● **Task statement**
Write the data out again, character for character, with no images.

● **Information provided**
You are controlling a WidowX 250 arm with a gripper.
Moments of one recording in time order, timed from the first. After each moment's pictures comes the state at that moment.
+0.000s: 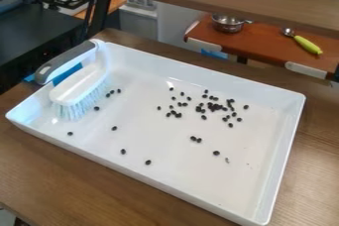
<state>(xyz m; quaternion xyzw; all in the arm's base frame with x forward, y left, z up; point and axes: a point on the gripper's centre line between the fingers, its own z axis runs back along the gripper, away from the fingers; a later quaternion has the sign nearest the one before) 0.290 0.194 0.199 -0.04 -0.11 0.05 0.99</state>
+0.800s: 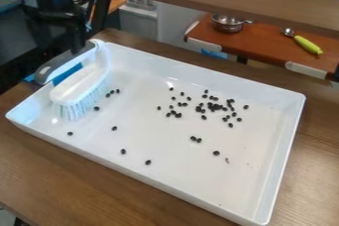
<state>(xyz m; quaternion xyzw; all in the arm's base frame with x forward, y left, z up) 0.331 0.160 0.120 0.01 -0.08 0.09 0.99</state>
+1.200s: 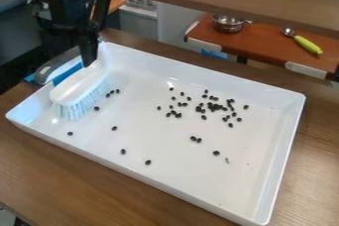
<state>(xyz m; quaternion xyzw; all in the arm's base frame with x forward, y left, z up) 0.338 0.153 0.101 0.02 -0.06 0.08 0.99</state>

● **Your response**
You are controlling a WidowX 250 arm with a gripper.
Moments of one recording in time order, timed from the first. After each moment's pictures comes the state at that moment.
+0.000s: 
<state>(xyz m; quaternion xyzw; all in the arm's base frame with x forward, y left, z up; point and axes: a point on the gripper's centre line between the fingers, its own z axis runs back along the gripper, away from the fingers; a later quaternion has the sign nearest the one before) 0.290 0.194 0.199 -0.04 -0.11 0.05 0.99</state>
+0.800s: 
<state>(xyz m; quaternion xyzw; all in the arm's base frame with x forward, y left, z up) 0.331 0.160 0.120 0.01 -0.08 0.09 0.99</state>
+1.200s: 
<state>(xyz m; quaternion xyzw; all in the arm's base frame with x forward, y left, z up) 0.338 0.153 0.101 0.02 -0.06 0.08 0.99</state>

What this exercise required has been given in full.